Penampilan bisa dibagi dua, yaitu pertama penampilan karena bukan direncanakan (misalnya cacat fisik) dan kedua penampilan karena direncanakan (misalnya memaka peci, jilbab, pakaian yang agak lusuh, dan sebagainya). Biasanya, pengemis sengaja mendesain penampilan mereka dengan lebih menonjolkan pakaian yang sengaja diperuntukkan untuk kegiatan mengemis. Seperti yang diungkapkan Eni kepada peneliti pada saat wawancara tanggal 7 Juni 2015 di warung milik Niar :

“Kalau untuk mengemis ya beginilah pakaian saya dek, agak lusuh, pakai jilbab juga, tapi diluar kegiatan mengemis, ya pakaian saya harus yang bagus dan bersih, keseharian saya juga tidak selalu memakai jilbab.”
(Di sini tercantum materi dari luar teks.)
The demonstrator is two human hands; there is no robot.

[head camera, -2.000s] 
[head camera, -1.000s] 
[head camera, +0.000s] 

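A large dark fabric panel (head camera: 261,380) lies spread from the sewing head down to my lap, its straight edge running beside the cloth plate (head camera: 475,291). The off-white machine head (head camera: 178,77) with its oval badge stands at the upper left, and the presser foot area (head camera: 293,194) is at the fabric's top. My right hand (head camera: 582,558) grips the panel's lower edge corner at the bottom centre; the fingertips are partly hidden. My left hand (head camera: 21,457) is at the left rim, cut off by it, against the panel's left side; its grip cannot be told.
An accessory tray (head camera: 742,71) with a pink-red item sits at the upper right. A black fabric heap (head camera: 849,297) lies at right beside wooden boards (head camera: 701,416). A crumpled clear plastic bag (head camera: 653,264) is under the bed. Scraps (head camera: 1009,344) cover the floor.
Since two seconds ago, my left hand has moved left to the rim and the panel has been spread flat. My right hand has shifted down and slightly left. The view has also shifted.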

Beda halnya seperti yang diungkapkan Dasniar kepada peneliti pada saat wawancara tanggal 10 Mei 2015 di Palanta Popoko ByPass :

“Saat mengemis dan tidak mengemis hampir tidak ada bedanya sama saya, pakaian ya harus bersih, biar orang juga gak jijik liat kita, gak menjauh saat kita dekatin dek. Intinya kita nyaman, orang lain juga nyaman dekat kita.”
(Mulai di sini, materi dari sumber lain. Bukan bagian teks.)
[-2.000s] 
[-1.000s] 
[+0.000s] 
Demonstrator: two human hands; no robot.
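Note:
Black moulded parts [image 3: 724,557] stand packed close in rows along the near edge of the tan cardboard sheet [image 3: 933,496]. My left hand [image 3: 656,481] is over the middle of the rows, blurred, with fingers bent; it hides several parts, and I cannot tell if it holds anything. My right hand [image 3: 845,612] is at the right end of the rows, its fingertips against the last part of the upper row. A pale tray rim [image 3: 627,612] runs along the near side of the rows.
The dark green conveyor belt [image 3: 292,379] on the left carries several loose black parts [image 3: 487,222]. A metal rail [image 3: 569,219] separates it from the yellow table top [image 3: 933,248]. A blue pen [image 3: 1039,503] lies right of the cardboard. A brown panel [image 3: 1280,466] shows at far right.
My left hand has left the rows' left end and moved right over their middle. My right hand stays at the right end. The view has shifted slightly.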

Hal ini juga berlaku kepada pengemis tunanetra, hanya saja, mereka lebih menonjolkan penampilan yang bukan mereka rencanakan, yaitu menonjolkan sisi kebutaan mereka untuk menarik empati calon dermawannya. Seperti yang diungkapkan Rustami kepada peneliti pada saat wawancara tanggal 7 Juni 2015 di warung milik Niar :

“Pakaian saya dipersiapan istri saya, ya tentu istri saya yang bisa menilai pantas tidaknya saya memakai pakaian ini dan menerima sumbangan, yang penting saya pakai nya nyaman. Lagian orang-orang kasihan dan kasih sumbangan itu kan karena saya buta.”
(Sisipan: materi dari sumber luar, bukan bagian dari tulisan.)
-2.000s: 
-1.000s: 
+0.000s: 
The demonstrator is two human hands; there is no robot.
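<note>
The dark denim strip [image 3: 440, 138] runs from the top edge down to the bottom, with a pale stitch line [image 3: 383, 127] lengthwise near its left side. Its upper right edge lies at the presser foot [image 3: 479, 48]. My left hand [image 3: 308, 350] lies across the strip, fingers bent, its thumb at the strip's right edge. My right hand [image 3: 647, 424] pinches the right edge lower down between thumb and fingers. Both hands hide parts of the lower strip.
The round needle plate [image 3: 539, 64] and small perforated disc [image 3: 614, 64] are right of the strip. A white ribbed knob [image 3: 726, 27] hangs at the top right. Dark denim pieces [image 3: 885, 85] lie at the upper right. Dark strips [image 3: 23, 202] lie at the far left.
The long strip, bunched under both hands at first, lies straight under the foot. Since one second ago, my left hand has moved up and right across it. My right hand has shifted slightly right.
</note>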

Berdasarkan observasi peneliti, ada perbedaan penampilan yang ditampilkan pengemis yang telah lama mengemis dengan pengemis yang baru mengemis pada peristiwa mengemis dan peristiwa diluar kegiatan mengemis. Adapun pada pengemis yang telah lama mengemis, biasanya menggunakan pakaian yang lebih lusuh dan kucel dibanding pengemis yang baru mengemis. Hal ini dikarenakan, pengemis yang telah mengemis telah terbiasa dengan kondisi seperti ini dan telah menerima pekerjaan mengemis yang telah lama ia tekuni. Sementara, pengemis yang baru mengemis belum terbiasa dengan kondisi ini dan belum menerima sepenuh hati pekerjaan mengemis yang baru ia jalani ini, hal ini jugalah yang menyebabkan pengemis yang baru mengemis terkadang membawa baju ganti yang ia gunakan saat hendak berangkat dari

rumah serta pulang menuju rumahnya. Seperti yang diungkapkan Mur kepada peneliti pada saat wawancara tanggal 7 Juni 2015 di warung harian milik Niar :

“Wak baok baju ganti taruih diak, soalnyo alun banyak nan tau karajo awak taka iko, yo malu saketek jo tetangga pasti adolah. Sampai bilo mode iko yo alun tau lai do, tunggu awak siap jo lah urang-urang tau karajo awak mode iko.”

4.5.3.4 Ekspresi wajah

Ada perbedaan ekspresi wajah yang terjadi ketika mendekati calon dermawan dengan ekspresi wajah setelah diberi maupun tidak diberi uang oleh calon dermawan. Berdasarkan observasi peneliti, saat mendekati calon dermawan, umumnya ekspresi wajah pengemis tidak menunjukkan keceriaan, bahkan terkesan loyo dan sedih saat pertama mendekati calon dermawan. Sementara ekspresi wajah ketika diberi uang oleh calon dermawan, ekspresi wajah pengemis akan tampak ceria dengan senyumnya yang mengembang. Dan terakhir, ekspresi wajah ketika tidak diberi uang oleh calon dermawan, akan lebih sering terlihat datar saja meskipun ada juga yang terlihat seperti raut wajah yang kecewa.